= Problem details =
Each line below that contains the word "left" is to be counted; give only the final number.

= Dataset section =
Start of Block
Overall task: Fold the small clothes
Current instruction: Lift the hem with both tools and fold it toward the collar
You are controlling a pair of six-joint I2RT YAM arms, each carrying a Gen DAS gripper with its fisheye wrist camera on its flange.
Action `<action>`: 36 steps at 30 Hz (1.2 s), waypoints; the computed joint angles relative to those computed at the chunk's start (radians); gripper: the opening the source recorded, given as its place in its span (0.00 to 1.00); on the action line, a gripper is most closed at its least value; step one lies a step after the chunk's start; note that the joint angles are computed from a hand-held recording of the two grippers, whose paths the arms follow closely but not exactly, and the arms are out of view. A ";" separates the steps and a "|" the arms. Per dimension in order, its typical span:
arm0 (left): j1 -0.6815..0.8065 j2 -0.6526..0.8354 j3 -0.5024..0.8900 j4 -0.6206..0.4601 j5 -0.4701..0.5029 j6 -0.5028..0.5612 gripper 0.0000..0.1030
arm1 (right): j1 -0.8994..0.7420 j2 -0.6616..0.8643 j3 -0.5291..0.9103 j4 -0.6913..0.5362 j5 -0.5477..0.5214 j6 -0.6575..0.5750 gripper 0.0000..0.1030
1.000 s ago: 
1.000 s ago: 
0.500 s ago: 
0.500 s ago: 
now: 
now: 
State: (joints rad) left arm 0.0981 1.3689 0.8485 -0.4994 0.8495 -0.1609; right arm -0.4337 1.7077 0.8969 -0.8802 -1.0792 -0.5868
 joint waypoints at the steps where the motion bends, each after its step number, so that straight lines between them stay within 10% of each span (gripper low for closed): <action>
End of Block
= Solution below =
2